杜威名緊張的看了看四周:“咱們隻有這一條小船十來個人,真遇到了隻怕不是僥幸,是不幸了。
”
“漁民說再往前就是求立國海盜出沒最頻繁的地方,也不知道他們是怎麼那麼神通廣大,隻要有漁船商船經過,基本上他們都會殺出來。
”
沈冷把那本縣志打開,指了指一個地方:“這個小島,距離仰承縣大概一百裡左右,縣志上記載這個小島人迹罕至,因為小島上有一種很奇怪的野獸出沒,看不到東西,原來那些到遠海捕魚的漁民會把那個小島當做休息的地方,從十來年前開始,那小島上的怪物就出現了,凡是夜裡住在那小島上的漁民都會被殺死,死狀凄慘。
”
沈冷道:“咱們帶的淡水和食物基本上沒問題,就去那個小島看看情況。
”
杜威名道:“如果靠近小島的船都會被發現,那麼最大的可能就是這個小島已經被求立國的人占了,他們在小島上修建了瞭望塔,大海上一眼能望出去很遠,再有千裡眼的話,咱們還沒靠近就會被發現。
”
“那就跑。
”
沈冷:“你說的沒錯,我也懷疑那個小島被求立國的人占了,不管咱們能不能登上海島,隻要被發現了,就說明那個小島上有問題。
”
正說着,忽然站在桅杆上的陳冉吹了一少口哨,伸手指着正前方:“有船!
”
“幾艘?
!
”
“還看不清楚,不低于三艘。
”
“怎麼辦?
”
杜威名覺得自己緊張起來,這次要面對的是求立國的人,不是本國的水匪,求立國的水軍一直宣稱他們在海上無敵,沿海附近的百姓對他們恨之入骨也怕之入骨,傳聞中那些家夥個個靈活如猿猴,殺人如麻,下手極為兇殘。
“等一會兒。
”
沈冷下令:“現在把船頭調轉過來,等到能看清楚那些船上的旗号再說。
”
衆人合力将船調頭,陳冉在桅杆上大聲喊道:“就是求立國的戰船,我看清楚旗号了,三艘,速度很快!
”
沈冷立刻下令:“全速往回走!
”
藏起來的士兵們也不敢藏着了,全都開始搖船,這漁船雖然算不上有多小,可是全靠人力,除了陳冉在桅杆上觀察情況,十個人奮力劃動。

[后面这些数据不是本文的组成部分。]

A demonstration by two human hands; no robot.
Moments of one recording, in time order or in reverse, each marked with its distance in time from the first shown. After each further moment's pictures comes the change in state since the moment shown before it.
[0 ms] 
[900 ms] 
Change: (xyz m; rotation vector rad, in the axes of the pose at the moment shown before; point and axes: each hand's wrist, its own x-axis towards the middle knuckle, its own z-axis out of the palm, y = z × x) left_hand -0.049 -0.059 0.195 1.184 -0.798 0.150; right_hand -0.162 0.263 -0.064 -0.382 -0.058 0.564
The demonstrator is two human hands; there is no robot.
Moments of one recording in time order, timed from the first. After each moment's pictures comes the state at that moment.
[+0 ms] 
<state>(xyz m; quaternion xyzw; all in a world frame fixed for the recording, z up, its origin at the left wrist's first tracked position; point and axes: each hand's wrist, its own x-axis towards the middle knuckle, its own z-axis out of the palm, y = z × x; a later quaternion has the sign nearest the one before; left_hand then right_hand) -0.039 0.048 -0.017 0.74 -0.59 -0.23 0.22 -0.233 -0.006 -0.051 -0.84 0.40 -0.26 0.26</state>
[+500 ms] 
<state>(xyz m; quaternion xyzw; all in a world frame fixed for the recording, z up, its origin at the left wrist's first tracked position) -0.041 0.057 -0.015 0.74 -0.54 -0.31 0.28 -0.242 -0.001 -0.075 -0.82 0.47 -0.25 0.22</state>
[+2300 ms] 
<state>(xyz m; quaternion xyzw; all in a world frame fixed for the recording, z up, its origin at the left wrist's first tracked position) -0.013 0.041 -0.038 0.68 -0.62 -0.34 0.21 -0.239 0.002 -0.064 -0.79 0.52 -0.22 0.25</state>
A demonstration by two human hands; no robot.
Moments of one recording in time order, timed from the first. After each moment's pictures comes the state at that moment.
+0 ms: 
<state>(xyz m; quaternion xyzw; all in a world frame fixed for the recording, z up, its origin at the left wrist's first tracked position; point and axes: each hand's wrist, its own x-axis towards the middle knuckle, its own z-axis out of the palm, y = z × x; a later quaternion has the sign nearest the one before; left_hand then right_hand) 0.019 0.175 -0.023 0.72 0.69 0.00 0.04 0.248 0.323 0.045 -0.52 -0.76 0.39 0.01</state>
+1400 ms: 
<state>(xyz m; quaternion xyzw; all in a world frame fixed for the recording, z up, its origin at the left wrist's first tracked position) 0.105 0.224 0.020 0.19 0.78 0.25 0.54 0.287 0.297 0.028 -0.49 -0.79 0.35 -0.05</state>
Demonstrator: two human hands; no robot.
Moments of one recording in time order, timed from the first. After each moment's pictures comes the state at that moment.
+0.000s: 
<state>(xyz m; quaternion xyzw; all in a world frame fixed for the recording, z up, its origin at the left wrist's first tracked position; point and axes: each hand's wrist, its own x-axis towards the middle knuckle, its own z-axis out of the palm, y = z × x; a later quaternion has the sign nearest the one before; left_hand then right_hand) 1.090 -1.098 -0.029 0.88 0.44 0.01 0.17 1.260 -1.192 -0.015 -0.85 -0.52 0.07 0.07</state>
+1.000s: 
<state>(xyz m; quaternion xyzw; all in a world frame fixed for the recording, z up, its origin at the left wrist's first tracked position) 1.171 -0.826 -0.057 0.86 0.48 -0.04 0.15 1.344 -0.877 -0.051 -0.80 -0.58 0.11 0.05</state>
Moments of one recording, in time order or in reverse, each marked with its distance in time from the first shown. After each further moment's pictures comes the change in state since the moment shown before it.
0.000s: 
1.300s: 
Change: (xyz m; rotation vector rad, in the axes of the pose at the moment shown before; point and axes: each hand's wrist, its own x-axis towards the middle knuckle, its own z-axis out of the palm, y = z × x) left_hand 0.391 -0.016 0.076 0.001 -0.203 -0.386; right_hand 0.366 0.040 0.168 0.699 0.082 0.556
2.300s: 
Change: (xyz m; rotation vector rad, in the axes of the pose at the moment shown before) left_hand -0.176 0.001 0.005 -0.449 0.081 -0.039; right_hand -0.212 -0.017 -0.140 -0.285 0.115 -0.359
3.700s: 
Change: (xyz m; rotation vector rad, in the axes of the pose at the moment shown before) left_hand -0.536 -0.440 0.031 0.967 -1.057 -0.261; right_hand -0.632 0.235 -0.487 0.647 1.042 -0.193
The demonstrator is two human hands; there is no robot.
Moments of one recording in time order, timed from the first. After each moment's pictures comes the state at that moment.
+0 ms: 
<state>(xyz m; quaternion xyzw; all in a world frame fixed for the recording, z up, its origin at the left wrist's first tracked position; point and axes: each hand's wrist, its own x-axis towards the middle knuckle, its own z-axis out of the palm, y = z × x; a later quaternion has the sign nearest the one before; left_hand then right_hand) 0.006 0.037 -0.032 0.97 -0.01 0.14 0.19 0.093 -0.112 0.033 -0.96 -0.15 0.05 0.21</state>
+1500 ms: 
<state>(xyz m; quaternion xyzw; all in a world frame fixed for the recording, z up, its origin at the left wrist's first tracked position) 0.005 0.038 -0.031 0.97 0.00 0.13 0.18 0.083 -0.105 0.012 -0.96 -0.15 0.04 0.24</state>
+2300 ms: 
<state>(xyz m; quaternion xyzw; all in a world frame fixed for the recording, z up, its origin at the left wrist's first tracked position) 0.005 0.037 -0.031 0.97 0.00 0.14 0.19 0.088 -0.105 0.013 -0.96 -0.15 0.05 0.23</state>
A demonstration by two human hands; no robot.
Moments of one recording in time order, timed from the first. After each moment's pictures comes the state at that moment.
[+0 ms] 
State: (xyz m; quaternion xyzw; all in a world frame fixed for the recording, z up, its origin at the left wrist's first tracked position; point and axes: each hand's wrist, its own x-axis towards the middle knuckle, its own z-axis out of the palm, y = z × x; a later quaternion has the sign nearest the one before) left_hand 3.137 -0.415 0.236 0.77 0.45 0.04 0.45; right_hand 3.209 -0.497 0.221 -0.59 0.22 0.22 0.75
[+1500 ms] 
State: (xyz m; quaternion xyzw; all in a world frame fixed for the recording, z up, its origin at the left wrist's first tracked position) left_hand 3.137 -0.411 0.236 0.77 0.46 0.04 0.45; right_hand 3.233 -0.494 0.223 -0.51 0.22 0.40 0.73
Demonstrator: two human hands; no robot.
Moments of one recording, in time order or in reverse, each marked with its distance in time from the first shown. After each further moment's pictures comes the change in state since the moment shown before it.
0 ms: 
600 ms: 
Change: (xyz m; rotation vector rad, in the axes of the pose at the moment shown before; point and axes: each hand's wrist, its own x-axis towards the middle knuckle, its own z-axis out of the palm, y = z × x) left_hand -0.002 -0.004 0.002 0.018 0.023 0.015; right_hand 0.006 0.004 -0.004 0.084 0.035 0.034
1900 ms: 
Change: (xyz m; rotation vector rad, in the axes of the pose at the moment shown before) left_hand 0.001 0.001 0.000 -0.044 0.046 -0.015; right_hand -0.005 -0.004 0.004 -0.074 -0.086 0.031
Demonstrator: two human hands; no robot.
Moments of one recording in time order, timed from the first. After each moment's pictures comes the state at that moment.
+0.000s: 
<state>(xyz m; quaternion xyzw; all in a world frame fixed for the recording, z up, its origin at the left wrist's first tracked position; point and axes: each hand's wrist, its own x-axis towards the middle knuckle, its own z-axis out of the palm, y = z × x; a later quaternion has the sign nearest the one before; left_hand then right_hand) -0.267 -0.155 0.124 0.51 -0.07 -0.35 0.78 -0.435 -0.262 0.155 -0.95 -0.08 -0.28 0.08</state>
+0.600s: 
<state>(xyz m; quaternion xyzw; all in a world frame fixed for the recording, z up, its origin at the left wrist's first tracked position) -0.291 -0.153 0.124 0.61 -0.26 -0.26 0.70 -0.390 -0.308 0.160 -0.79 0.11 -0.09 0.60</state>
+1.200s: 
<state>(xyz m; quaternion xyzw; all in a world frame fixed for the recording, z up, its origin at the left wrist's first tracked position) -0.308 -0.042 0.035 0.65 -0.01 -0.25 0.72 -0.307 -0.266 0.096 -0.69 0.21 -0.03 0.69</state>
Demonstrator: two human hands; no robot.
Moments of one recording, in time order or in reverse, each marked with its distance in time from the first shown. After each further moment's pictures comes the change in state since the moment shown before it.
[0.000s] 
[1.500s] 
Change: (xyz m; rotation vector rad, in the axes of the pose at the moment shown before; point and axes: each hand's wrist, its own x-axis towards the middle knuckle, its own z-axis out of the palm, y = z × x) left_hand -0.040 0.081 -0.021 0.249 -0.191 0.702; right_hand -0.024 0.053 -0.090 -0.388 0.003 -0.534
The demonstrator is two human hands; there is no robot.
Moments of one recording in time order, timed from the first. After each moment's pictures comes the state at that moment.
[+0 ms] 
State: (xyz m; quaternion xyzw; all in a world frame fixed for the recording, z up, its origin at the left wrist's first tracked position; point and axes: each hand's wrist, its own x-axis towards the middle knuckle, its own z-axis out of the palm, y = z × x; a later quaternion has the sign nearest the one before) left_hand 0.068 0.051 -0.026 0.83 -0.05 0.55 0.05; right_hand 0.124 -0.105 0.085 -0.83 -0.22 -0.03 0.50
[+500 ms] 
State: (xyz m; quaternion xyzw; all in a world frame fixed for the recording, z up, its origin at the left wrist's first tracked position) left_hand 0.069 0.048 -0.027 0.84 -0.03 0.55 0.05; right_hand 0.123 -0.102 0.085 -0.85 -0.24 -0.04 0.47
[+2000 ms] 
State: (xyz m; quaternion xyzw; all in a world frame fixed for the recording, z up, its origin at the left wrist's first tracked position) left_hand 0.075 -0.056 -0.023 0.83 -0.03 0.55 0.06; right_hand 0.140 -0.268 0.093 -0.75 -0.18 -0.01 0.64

幸好出來的不算太遠,十個人體力上也不是什麼問題,所以回程的速度很快。
然而,他們卻發現求立國的戰船接近的速度更快,快的離譜!
這些人都是水師的精銳,對于水師之中幾種戰船都極為了解,正因為如此他們确定了一件事,大甯水師的戰船比求立國的戰船速度上慢的多!
不是差了一點點的那種慢,毫不誇張的說,一同起航,照這個速度,用不了一炷香的時間水師的戰船就會被徹底甩開。
“戰船規模比熊牛小,比飛魚大,目測能有四十多米!
”
陳冉在高處喊:“速度太快了,用不了多久咱們就會被追上!
”
“大家加把勁!
”
沈冷嘶啞着嗓子喊了一句,所有人都發了狂一樣搖漿,可是距離還是在不斷的縮短。
“目測千米!
”
“目測八百米!
”
“目測五百米!
”
“目測三百米!
”
陳冉的聲音一聲一聲的傳來,嗓音都開始發顫了。
他們回頭看,已經能看到求立人站在他們的戰船上揮舞着彎刀嗷嗷的叫着,還沒有開打他們就已經展現出了勝利者的姿态。
“甯人,放棄吧,你們逃不掉的!
”
“你們這些甯人在海裡就像是軟腳蟹,乖乖的停船還能讓你們死的體面些!
”
那些求立國的人說話和甯人語言一樣,隻是帶着些别扭的口音。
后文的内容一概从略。